Chia Shi-Lu, Sawaji Yasunobu, Burleigh Annika, McLean Celia, Inglis Julia, Saklatvala Jeremy, Vincent Tonia
Imperial College London, London, UK.
Arthritis Rheum. 2009 Jul;60(7):2019-27. doi: 10.1002/art.24654.
We have previously identified in articular cartilage an abundant pool of the heparin-binding growth factor, fibroblast growth factor 2 (FGF-2), which is bound to the pericellular matrix heparan sulfate proteoglycan, perlecan. This pool of FGF-2 activates chondrocytes upon tissue loading and is released following mechanical injury. In vitro, FGF-2 suppresses interleukin-1-driven aggrecanase activity in human cartilage explants, suggesting a chondroprotective role in vivo. We undertook this study to investigate the in vivo role of FGF-2 in murine cartilage.
Basal characteristics of the articular cartilage of Fgf2(-/-) and Fgf2(+/+) mice were determined by histomorphometry, nanoindentation, and quantitative reverse transcriptase-polymerase chain reaction. The articular cartilage was graded histologically in aged mice as well as in mice in which osteoarthritis (OA) had been induced by surgical destabilization of the medial meniscus. RNA was extracted from the joints of Fgf2(-/-) and Fgf2(+/+) mice following surgery and quantitatively assessed for key regulatory molecules. The effect of subcutaneous administration of recombinant FGF-2 on OA progression was assessed in Fgf2(-/-) mice.
Fgf2(-/-) mice were morphologically indistinguishable from wild-type (WT) animals up to age 12 weeks; the cartilage thickness and proteoglycan staining were equivalent, as was the mechanical integrity of the matrix. However, Fgf2(-/-) mice exhibited accelerated spontaneous and surgically induced OA. Surgically induced OA in Fgf2(-/-) mice was suppressed to levels in WT mice by subcutaneous administration of recombinant FGF-2. Increased disease in Fgf2(-/-) mice was associated with increased expression of messenger RNA of Adamts5, the key murine aggrecanase.

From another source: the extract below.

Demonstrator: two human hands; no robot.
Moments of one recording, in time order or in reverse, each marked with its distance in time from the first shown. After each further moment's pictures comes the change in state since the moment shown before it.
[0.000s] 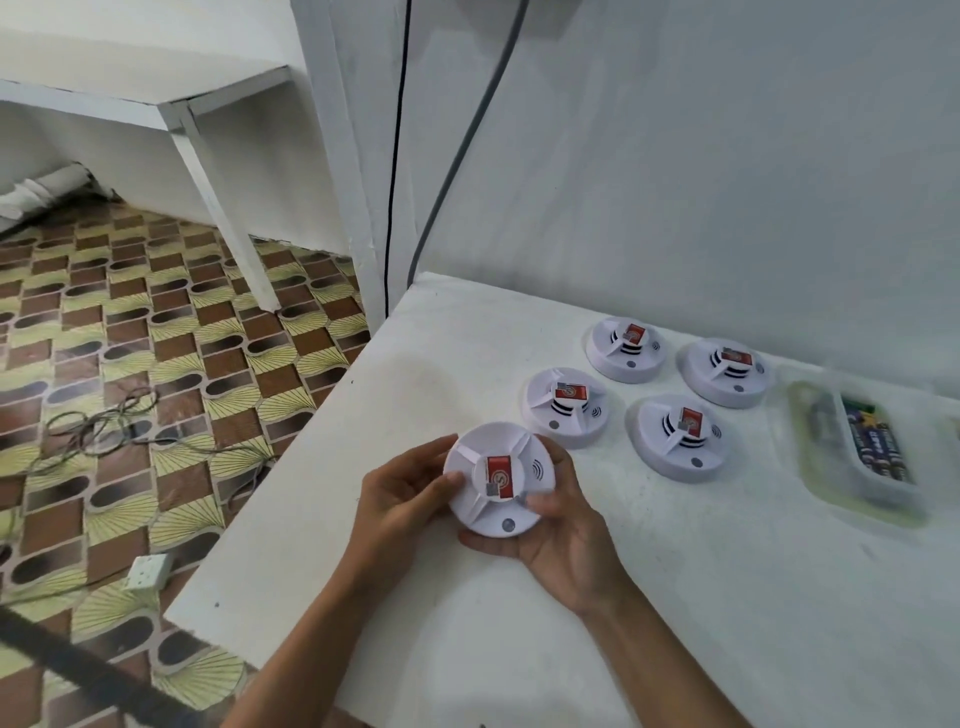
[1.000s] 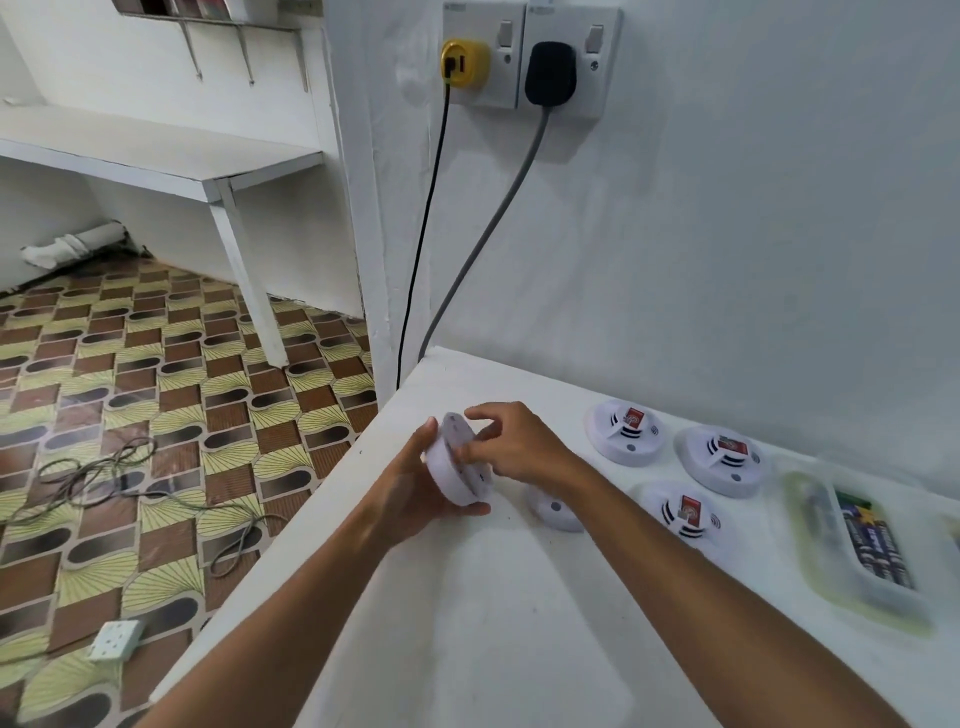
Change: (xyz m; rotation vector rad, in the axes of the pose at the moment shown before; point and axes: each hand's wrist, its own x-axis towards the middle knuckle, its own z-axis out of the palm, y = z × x) left_hand 0.102 0.035 -0.001 -0.476 -0.173 -0.416; right_hand 0.109 -0.093 0.074 -1.457 0.138 0.037
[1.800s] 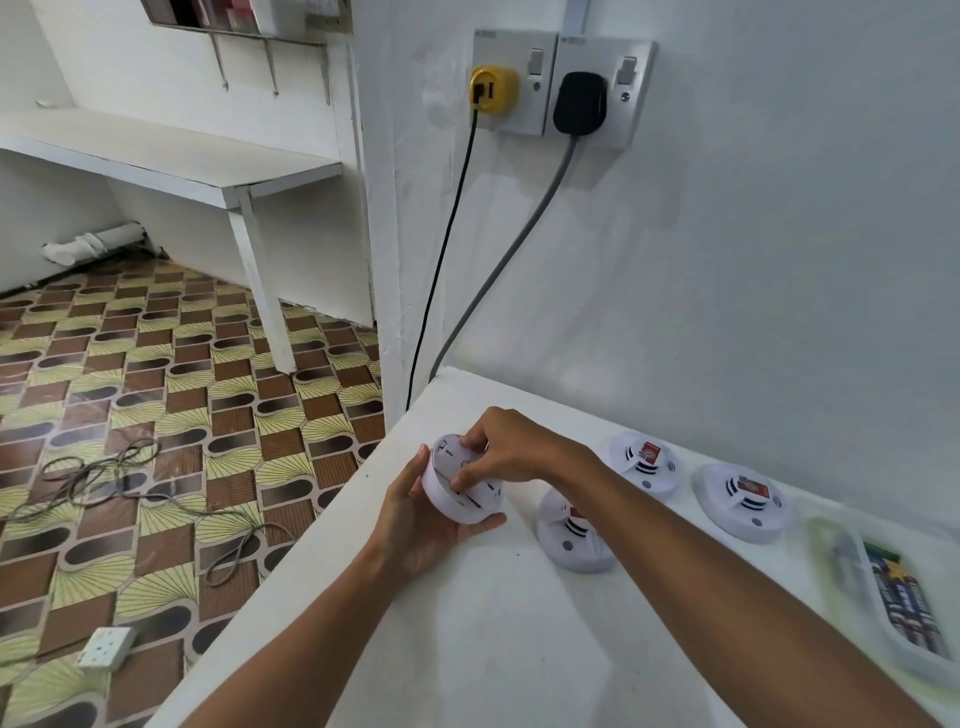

These data identify FGF-2 as a novel endogenous chondroprotective agent in articular cartilage.
我们之前在关节软骨中发现了大量与细胞周围基质硫酸乙酰肝素蛋白聚糖(基底膜聚糖)结合的肝素结合生长因子,即成纤维细胞生长因子2(FGF-2)。这一FGF-2库在组织负荷时激活软骨细胞,并在机械损伤后释放。在体外,FGF-2可抑制白细胞介素-1驱动的人软骨外植体中的聚集蛋白聚糖酶活性,提示其在体内具有软骨保护作用。我们开展本研究以探究FGF-2在小鼠软骨中的体内作用。
通过组织形态计量学、纳米压痕和定量逆转录聚合酶链反应来确定Fgf2(-/-)和Fgf2(+/+)小鼠关节软骨的基础特征。对老年小鼠以及通过内侧半月板手术失稳诱导骨关节炎(OA)的小鼠的关节软骨进行组织学分级。手术后从Fgf2(-/-)和Fgf2(+/+)小鼠的关节中提取RNA,并对关键调节分子进行定量评估。评估皮下注射重组FGF-2对Fgf2(-/-)小鼠OA进展的影响。
在12周龄之前,Fgf2(-/-)小鼠在形态上与野生型(WT)动物没有区别;软骨厚度和蛋白聚糖染色相同,基质的机械完整性也相同。然而,Fgf2(-/-)小鼠表现出自发性和手术诱导性OA加速。皮下注射重组FGF-2可将Fgf2(-/-)小鼠手术诱导的OA抑制至WT小鼠的水平。Fgf2(-/-)小鼠疾病加重与关键小鼠聚集蛋白聚糖酶Adamts5的信使核糖核酸表达增加有关。
这些数据表明FGF-2是关节软骨中一种新型的内源性软骨保护剂。